The concepts of supply and demand as economists understand them are thousands of years old, but were only formalized in 1767 by the Scottish writer James Denham-Steuart in his Inquiry into the Principles of Political Economy (Wikipedia). Denham-Steuart and his contemporaries understood supply and demand as a theory of pricing; that is, as a mechanism for establishing the price of goods in an economy. It was not, however, a particularly strong starting point for a general theory of pricing for two reasons:
- The assumptions (the discrete Law of Supply and the discrete Law of Demand) tend to fall apart in the face of empirical data; and
- It is impossible to use supply and demand to explain relative pricing — as, in the famous example, the price of diamonds compared to the price of water.
These failures prompt metaphysical questions about the nature of value — which to my mind are inherently irresolvable.
I would begin a theory of pricing with the observation that those things which are necessary to human life and happiness tend to have low prices. The mechanism which causes this condition eludes me, although I can speculate that if those necessary things had consistently high prices social revolt would occur. Moreover, I note from experience that wherever people gather in abundance, the necessities of life and happiness tend to be abundant, too, and readily accessible to all by some means (trade, theft and charity being the major categories).

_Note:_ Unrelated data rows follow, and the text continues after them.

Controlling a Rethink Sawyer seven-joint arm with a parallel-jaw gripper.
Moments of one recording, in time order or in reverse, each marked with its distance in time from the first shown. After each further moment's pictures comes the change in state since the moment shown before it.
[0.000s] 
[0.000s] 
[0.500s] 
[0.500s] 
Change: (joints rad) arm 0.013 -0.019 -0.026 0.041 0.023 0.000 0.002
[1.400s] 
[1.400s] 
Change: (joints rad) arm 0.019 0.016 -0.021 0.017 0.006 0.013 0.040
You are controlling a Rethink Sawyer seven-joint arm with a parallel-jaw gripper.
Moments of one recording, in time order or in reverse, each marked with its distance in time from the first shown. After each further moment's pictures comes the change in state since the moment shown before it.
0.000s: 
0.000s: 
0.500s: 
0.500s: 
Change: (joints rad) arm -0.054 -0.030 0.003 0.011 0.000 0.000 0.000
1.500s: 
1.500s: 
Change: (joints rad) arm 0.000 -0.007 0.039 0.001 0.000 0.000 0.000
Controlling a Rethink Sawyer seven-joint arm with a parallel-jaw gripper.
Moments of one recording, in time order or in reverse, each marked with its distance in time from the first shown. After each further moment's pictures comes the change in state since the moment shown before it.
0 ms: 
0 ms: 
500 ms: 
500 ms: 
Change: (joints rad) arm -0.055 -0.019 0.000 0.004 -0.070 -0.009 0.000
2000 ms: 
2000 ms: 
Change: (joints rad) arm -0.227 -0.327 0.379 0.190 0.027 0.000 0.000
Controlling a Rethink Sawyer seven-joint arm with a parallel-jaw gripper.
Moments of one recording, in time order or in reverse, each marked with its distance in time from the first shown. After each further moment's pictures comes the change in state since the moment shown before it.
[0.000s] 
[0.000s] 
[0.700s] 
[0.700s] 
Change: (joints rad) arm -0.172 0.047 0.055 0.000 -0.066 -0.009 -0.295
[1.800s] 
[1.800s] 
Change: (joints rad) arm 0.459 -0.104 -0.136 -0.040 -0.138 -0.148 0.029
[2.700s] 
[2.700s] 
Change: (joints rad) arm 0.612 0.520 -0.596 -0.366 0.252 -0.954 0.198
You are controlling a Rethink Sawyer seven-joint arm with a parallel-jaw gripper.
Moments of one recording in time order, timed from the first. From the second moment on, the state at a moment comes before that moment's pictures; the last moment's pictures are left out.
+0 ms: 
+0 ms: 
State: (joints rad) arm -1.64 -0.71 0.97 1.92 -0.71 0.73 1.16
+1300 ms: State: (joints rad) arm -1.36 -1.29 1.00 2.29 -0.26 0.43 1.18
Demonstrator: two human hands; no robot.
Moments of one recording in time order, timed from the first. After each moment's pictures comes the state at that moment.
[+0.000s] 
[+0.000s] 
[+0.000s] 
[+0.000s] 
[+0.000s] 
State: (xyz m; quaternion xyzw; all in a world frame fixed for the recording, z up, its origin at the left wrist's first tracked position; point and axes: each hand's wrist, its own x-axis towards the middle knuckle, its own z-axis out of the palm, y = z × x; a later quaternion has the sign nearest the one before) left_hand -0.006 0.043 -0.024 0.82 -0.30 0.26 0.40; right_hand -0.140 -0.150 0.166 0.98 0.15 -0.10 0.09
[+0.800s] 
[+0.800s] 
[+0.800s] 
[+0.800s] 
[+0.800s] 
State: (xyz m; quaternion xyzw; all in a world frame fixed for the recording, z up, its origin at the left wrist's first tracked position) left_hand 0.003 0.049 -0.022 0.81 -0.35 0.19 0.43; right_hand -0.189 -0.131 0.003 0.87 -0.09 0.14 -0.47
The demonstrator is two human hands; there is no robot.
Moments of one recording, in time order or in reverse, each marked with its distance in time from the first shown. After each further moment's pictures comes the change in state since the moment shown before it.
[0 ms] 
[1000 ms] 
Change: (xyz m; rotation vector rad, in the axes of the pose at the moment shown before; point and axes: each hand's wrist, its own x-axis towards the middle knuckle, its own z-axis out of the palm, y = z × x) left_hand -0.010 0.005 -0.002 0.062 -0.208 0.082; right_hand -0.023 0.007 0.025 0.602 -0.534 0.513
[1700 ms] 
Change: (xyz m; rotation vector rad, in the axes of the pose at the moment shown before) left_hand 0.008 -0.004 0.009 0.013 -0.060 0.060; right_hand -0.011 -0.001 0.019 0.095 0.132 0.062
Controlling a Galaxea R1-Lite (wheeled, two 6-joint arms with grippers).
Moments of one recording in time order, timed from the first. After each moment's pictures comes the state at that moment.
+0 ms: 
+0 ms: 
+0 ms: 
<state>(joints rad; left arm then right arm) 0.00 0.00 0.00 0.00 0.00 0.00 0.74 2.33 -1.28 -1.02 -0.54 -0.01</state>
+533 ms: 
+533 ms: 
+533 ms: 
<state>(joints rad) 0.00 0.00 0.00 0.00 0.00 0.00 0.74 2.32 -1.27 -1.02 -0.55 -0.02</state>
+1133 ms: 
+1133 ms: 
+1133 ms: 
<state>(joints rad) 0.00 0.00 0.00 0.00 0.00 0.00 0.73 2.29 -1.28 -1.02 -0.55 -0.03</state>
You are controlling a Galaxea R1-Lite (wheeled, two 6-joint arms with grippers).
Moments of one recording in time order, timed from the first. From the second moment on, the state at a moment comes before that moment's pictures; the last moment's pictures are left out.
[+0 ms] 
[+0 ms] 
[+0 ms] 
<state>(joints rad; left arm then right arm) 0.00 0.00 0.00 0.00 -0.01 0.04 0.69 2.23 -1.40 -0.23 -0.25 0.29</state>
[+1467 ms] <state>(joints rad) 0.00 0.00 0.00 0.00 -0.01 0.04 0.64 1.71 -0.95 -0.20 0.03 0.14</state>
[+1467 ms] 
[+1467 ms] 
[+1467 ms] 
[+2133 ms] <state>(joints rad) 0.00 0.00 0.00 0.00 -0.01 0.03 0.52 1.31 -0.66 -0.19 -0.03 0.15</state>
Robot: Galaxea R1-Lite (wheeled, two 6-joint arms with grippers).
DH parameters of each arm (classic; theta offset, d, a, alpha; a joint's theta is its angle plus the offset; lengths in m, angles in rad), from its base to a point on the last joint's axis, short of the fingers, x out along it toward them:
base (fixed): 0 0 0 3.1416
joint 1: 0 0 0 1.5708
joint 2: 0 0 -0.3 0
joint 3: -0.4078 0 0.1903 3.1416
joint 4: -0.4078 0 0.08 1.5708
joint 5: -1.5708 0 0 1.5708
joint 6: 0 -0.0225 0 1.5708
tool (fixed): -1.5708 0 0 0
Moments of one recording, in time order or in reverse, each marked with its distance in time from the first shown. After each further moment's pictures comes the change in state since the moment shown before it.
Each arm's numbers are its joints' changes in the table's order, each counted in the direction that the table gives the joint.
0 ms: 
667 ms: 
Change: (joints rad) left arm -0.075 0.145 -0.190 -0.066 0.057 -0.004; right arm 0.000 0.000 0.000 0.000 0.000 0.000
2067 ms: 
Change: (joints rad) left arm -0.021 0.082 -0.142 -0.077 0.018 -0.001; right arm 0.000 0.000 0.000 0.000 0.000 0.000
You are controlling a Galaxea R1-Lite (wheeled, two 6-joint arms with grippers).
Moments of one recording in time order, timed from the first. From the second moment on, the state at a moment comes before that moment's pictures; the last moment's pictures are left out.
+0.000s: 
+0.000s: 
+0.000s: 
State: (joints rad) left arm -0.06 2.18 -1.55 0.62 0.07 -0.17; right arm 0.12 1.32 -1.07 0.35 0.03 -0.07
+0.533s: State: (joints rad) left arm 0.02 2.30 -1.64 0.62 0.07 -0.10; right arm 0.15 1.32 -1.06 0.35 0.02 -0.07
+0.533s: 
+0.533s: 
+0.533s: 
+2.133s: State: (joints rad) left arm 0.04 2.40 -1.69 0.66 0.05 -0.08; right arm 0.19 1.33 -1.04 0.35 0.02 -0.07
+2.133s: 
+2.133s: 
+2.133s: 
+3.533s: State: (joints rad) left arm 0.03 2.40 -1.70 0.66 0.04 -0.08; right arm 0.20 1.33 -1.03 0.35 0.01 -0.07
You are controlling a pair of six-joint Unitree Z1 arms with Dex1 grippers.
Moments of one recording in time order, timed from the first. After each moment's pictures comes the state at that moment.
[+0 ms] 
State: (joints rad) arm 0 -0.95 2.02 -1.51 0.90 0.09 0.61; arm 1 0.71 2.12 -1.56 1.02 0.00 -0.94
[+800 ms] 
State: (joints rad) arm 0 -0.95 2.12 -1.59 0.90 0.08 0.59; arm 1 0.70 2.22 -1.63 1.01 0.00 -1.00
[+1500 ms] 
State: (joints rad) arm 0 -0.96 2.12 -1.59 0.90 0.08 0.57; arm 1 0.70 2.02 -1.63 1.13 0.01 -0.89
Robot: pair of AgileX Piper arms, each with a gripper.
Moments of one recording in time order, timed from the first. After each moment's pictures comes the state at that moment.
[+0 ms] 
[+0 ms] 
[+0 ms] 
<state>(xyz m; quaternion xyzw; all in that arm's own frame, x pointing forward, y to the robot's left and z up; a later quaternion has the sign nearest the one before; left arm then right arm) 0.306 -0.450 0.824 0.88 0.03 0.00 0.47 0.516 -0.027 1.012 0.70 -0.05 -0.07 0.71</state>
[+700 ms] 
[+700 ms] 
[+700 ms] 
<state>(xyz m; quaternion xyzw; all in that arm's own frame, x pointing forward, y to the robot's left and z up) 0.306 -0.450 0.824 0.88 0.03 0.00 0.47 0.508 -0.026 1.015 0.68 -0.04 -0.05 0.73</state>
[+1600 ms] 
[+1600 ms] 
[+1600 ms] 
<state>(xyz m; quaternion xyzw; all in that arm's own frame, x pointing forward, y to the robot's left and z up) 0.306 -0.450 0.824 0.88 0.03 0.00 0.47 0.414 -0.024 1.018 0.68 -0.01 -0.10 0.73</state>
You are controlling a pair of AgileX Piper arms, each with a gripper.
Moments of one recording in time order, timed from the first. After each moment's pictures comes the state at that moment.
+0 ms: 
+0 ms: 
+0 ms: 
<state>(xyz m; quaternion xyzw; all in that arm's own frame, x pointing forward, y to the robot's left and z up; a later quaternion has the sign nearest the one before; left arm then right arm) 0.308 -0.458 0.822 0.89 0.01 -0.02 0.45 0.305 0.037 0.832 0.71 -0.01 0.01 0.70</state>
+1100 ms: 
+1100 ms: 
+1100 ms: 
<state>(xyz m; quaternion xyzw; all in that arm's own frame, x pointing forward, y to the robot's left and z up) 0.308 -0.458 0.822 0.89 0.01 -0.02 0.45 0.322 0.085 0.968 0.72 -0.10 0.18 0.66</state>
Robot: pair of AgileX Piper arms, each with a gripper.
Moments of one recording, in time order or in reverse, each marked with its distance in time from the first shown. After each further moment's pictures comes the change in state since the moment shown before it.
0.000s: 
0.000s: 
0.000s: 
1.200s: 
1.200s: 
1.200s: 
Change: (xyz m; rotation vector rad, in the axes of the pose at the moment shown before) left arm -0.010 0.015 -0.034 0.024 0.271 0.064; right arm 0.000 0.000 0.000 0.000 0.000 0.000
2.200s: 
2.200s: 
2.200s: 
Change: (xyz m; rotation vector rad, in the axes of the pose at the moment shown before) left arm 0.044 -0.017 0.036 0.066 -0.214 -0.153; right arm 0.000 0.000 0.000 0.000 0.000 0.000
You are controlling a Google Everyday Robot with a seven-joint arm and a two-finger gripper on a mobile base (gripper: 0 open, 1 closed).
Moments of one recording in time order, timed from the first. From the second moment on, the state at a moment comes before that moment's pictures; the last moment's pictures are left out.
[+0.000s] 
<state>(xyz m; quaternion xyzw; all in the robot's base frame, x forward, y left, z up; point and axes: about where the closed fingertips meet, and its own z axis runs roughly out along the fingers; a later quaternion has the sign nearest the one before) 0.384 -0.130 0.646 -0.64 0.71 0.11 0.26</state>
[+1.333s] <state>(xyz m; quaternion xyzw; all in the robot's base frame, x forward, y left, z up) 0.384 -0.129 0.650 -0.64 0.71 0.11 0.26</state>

Thus, to form a theory of prices I would take these circumstances as given to make the general rule: That which is necessary to human life and happiness will tend to be of low price and that which is not necessary but nevertheless desired will tend to be of high price.
Beyond this observation — which is a testable hypothesis — I recommend that the quantity theory of money is the proper basis for a general theory of prices. That is, the anthropology of pricing satisfies one part of the puzzle of pricing, whereas the mathematics of money satisfies the remainder. I doubt that more is needed.